Describing second–hand goods.

           Those who have at any time had occasion to study the second-hand market must have found that many advertisers, both dealers and private individuals, frequently leave much to be desired in describing the goods that are for disposal. Take the case of apparatus with which the general photographer is not very familiar or that of an older pattern not to be found listed in any of the catalogues issued within the last ten years. We recently saw advertised, "A fine half-plate camera by - (naming a maker of a score of years ago), with two slides, no lens." This kind of advertisement, it must be admitted, gives little or no information as to the instrument for disposal, whether it is of single, double, or triple extension, whether it has a turn or tilting table, or a rising front or swing back, details that any practical worker purchasing a camera requires to have for his consideration. An older photographer might know that particular pattern even from the inadequate description giveu, but a modem worker certainly would not unless he happened to have catalogues hand of a score of years back. We have even seen lenses listed by first-class firms with a reputation for second-hand goods from which the aperture, focal length, and other important details were omitted.

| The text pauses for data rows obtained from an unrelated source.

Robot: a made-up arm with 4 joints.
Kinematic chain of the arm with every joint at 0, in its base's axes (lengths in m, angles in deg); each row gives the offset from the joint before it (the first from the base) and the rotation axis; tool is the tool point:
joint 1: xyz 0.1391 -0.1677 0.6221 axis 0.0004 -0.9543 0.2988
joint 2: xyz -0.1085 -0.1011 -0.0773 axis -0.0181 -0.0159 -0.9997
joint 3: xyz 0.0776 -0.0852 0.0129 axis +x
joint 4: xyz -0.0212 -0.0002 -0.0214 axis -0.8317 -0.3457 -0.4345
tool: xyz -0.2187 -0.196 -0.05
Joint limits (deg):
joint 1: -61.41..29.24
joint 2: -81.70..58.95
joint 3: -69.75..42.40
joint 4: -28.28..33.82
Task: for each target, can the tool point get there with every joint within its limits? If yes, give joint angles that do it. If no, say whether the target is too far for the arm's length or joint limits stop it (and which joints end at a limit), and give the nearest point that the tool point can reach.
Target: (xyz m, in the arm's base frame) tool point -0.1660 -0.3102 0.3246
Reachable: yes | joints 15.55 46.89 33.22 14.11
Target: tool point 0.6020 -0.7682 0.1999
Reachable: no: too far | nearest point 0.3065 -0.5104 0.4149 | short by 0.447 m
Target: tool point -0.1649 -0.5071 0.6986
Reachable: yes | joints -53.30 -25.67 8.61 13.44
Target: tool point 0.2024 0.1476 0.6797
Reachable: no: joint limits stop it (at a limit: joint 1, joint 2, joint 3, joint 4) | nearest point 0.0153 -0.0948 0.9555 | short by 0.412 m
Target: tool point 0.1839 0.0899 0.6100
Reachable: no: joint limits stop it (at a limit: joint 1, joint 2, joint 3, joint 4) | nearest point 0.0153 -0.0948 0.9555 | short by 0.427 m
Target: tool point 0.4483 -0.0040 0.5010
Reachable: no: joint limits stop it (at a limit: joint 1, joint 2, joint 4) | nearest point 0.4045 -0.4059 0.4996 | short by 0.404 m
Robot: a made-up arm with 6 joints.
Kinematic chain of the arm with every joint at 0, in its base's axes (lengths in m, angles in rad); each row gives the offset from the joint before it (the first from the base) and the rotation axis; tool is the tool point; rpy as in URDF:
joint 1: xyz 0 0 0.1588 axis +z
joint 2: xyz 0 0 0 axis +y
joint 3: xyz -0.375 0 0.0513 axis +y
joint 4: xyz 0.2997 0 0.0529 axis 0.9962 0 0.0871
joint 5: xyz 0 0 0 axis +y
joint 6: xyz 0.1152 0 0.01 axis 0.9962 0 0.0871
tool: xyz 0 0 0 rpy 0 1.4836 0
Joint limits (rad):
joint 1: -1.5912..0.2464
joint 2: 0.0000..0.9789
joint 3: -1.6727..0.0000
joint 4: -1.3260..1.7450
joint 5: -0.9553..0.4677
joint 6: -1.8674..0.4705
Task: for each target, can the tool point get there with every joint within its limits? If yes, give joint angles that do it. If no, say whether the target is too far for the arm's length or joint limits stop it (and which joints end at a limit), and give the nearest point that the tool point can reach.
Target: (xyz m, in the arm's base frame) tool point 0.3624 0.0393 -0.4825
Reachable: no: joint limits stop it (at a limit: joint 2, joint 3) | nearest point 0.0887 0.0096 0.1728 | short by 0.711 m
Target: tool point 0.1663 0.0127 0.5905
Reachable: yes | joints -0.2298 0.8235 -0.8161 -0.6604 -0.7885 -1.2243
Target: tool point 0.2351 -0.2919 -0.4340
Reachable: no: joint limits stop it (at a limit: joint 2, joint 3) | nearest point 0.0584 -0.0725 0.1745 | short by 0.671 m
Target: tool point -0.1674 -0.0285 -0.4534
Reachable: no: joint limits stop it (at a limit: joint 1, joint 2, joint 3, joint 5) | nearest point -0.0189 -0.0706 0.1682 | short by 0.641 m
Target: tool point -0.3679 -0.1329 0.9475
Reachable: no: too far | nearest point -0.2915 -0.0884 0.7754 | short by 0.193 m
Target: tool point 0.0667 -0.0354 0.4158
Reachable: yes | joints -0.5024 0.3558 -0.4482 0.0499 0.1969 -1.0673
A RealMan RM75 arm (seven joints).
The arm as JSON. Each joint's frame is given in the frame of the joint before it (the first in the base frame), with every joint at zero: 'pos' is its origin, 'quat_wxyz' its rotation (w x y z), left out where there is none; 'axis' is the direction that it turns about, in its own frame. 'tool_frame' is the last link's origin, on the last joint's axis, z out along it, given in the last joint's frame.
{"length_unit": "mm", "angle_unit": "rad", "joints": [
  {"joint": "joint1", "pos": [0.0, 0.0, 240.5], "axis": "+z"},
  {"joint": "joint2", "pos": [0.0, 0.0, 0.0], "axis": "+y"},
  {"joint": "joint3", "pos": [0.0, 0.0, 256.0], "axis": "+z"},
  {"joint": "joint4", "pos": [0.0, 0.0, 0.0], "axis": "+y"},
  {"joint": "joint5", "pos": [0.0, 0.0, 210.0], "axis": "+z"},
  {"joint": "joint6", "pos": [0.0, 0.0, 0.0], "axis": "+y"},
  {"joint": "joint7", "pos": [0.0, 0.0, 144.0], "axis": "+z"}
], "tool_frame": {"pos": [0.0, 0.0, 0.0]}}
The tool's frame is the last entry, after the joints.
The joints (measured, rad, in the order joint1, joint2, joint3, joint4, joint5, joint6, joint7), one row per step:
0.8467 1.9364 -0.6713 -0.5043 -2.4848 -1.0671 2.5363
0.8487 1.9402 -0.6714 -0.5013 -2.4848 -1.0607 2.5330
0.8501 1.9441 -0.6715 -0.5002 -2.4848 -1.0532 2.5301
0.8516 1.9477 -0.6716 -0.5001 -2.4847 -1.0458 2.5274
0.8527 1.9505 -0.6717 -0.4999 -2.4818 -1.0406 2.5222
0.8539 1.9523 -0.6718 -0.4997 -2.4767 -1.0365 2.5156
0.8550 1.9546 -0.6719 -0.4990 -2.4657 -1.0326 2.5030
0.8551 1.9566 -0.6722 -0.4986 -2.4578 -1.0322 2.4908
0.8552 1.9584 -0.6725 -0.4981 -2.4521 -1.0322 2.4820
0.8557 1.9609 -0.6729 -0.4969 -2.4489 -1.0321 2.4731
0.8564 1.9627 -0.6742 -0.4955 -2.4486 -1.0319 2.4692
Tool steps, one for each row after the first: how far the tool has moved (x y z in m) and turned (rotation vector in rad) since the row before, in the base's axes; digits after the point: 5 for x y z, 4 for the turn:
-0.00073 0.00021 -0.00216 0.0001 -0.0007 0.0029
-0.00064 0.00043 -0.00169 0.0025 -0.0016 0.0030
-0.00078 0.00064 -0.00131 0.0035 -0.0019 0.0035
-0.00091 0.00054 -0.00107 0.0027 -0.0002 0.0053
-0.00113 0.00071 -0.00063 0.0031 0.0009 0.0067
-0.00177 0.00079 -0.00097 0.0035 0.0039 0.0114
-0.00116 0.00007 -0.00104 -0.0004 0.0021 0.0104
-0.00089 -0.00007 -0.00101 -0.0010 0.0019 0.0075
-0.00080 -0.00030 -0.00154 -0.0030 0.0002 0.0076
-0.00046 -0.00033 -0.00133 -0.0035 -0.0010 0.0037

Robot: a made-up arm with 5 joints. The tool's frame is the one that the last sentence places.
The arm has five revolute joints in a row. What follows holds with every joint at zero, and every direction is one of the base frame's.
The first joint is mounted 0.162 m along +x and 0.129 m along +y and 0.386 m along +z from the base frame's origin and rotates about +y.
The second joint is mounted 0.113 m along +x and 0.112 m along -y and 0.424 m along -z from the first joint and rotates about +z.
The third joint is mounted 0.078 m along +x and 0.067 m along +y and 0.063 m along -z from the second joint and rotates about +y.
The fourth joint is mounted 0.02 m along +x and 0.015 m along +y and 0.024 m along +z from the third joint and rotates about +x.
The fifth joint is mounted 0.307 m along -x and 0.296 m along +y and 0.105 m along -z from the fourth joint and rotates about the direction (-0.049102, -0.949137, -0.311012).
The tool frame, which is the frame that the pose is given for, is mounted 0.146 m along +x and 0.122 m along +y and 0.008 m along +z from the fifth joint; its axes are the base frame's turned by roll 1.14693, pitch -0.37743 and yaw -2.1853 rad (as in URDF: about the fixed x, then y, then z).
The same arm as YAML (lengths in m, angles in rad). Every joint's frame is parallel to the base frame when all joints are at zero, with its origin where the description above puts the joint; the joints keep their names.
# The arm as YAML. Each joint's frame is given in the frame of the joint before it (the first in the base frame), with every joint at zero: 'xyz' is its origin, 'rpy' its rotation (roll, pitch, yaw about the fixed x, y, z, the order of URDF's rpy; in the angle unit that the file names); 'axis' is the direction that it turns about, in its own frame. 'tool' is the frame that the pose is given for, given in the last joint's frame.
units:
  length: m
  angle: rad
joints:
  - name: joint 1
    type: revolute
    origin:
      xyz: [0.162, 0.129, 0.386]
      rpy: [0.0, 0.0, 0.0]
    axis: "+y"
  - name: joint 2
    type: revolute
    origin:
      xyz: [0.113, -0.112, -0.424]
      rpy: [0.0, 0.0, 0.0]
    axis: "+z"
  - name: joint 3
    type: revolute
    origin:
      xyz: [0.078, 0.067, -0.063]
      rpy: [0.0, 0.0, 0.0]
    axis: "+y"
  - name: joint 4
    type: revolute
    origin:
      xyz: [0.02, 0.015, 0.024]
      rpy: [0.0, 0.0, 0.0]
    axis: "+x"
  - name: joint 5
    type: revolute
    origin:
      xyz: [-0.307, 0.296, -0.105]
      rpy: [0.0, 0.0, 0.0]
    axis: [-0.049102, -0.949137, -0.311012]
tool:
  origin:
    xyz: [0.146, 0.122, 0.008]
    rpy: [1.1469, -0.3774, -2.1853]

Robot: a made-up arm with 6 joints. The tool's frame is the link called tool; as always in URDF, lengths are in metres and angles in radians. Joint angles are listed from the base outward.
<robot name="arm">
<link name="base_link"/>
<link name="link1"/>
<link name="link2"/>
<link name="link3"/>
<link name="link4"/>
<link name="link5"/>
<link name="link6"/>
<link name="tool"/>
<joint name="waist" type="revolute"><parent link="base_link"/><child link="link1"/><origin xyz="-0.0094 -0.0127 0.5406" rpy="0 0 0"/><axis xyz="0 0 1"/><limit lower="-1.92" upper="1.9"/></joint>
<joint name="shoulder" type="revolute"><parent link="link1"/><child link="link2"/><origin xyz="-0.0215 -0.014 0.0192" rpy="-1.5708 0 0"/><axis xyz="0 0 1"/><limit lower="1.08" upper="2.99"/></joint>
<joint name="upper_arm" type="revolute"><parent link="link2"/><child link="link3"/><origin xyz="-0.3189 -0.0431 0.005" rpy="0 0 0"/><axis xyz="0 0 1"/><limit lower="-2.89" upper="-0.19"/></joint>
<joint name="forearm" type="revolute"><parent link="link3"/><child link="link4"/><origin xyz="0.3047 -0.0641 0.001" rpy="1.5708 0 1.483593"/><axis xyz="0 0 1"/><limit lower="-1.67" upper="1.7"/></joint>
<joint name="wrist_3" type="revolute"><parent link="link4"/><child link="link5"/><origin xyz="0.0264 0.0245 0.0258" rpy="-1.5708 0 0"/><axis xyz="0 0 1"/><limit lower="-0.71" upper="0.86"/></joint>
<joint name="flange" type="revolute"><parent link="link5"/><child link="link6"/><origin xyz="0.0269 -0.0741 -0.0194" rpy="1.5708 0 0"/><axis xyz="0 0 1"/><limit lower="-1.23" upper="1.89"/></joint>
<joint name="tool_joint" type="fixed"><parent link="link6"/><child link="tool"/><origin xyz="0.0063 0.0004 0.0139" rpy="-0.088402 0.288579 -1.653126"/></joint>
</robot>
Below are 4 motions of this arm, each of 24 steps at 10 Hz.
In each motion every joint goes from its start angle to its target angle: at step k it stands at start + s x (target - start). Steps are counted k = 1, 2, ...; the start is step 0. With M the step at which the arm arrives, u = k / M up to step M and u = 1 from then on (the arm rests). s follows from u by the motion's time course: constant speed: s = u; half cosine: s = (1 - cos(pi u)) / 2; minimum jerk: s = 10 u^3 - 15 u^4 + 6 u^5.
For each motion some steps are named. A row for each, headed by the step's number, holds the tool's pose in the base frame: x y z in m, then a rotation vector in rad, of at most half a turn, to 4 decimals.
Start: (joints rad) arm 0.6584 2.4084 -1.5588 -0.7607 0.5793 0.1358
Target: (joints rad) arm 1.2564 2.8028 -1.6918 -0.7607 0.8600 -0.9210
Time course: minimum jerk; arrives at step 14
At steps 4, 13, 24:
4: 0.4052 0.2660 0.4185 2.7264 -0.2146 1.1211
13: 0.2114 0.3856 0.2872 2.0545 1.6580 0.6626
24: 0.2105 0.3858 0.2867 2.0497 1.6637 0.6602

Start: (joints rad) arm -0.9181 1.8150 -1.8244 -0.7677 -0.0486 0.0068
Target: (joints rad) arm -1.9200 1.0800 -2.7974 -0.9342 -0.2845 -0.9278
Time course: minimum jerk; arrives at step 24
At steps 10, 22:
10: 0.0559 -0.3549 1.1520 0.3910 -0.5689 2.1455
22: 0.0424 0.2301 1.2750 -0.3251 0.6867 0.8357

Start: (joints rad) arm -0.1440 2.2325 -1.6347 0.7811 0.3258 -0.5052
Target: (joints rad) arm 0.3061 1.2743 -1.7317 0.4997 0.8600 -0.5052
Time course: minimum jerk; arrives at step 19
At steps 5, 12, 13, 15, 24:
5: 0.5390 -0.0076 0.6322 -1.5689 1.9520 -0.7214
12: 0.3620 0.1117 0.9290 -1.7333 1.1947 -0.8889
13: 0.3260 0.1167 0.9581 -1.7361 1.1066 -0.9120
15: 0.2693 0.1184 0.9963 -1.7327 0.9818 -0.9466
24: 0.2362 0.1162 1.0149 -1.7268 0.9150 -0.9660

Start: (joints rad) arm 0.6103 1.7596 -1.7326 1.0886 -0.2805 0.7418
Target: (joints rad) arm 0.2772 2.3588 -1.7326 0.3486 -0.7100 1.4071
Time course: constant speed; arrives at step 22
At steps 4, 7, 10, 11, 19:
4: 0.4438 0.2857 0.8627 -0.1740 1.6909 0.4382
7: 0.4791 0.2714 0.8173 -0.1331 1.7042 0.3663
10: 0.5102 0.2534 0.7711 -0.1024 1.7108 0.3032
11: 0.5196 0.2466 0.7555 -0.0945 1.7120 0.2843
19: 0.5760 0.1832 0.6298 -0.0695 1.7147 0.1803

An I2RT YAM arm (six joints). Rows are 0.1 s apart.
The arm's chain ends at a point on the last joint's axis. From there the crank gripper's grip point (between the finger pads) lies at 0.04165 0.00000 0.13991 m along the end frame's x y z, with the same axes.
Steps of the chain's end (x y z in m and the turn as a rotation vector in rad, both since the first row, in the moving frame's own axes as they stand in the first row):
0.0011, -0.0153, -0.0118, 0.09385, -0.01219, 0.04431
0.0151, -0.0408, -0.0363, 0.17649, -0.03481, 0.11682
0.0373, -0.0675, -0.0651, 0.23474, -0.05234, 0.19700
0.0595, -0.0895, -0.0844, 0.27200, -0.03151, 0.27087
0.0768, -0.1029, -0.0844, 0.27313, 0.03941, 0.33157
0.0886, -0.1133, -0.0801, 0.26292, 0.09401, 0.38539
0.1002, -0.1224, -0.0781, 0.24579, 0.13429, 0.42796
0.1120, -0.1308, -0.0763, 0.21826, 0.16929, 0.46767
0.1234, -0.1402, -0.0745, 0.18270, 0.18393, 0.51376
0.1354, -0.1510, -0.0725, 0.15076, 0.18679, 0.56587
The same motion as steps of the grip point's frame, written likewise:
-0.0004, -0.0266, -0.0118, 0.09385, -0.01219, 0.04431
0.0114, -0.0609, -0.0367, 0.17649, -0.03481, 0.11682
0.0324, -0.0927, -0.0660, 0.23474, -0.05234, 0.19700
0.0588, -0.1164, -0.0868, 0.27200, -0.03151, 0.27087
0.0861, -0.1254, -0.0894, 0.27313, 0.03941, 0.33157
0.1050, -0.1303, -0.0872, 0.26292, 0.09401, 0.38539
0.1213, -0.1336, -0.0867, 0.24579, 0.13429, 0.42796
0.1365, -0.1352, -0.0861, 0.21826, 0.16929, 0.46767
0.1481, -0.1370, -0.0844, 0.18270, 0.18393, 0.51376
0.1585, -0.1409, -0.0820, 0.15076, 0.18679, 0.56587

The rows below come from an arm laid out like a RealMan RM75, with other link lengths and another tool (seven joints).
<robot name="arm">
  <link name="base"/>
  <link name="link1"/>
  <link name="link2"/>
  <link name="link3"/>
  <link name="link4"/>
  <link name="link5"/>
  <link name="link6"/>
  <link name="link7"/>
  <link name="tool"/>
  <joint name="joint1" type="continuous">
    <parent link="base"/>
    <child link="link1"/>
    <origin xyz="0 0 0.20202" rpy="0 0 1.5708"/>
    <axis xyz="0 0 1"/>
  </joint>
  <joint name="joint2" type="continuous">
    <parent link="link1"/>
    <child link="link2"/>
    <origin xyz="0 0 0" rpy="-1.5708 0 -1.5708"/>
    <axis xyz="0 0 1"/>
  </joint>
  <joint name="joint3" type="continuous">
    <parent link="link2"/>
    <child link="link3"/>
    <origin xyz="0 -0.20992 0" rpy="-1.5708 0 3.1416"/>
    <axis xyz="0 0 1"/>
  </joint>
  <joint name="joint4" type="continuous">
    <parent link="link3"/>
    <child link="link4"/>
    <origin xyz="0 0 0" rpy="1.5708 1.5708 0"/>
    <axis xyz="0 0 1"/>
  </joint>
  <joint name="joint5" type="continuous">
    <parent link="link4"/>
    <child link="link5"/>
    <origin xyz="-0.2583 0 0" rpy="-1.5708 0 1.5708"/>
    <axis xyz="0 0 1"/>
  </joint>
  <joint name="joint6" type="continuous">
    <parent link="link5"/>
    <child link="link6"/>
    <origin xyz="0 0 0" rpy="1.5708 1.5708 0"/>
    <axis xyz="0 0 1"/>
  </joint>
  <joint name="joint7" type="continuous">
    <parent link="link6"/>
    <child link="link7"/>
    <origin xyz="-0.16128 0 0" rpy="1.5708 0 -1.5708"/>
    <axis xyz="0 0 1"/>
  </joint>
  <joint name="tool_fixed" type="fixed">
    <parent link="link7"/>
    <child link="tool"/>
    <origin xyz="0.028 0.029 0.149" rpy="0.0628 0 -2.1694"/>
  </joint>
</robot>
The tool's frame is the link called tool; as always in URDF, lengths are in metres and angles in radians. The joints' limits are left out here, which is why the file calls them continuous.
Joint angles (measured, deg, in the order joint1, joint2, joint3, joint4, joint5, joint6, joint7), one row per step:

Advertisers of second-hand photographic apparatus will do well to put themselves in the position of the buyer when drafting out details of their goods, giving just those full details that they themselves would wish to have: a few words should not be omitted if their inclusion would give fulness to the description. It may be that an advertisement giving full information will be seen by a buyer on the look-out for the particular model of the" apparatus described, whereas he would not take the trouble to write to the vendor, if the goods were not fully detailed, for fuller particulars.

Rubber Stamps.

           As a rule a rubber stamp impression upon a mount gives an idea of cheapness, and quite spoils the effect of what might otherwise be an excellent production. This, like many other things, is due to a want of knowledge of the capabilities of our materials. To many people a rubber stamp is oval or circular in. form, the type plain black, and the colour of ink violet, and as far as ordinary office work is concerned these conditions are doubtless satisfactory. It is, however, quite possible to employ rubber stamps in such a way that they may be impressed upon the highest class of mount without being distinguished from lithographic or typographic work. In an instance which recently came under our notice a photographer used a steel die of his signature and town for stamping his mounts or prints. From this he had electros made which were used for printing upon mounts in brown ink. Finding the need for occasionally marking odd mounts and enlargements he sent the original die to a rubber stamp maker and received a rubber facsimile with box, pad and brown ink complete. With this outfit it was possible to sign mounts without causing anything unusual in their appearance. We have also seen the well-known square label form of address, "A portrait from the studio of - ," reproduced in the same way, the result being quite satisfactory. The secret of getting good impressions is to keep the pad and stamp free from dust. An old toothbrush is excellent for keeping the stamp clean, while the pad should be scraped the right way of the material with a blunt knife. When fresh ink is applied it should be well rubbed into the pad and allowed to remain for an hour or so before using. When long narrow stamps have to be used it is a good plan to have a small brass prong projecting from one side of the plate, so as to form two little feet, on which the stamp will stand squarely. These feet also afford a good means of keeping the lettering in correct alignment with the edge of the print.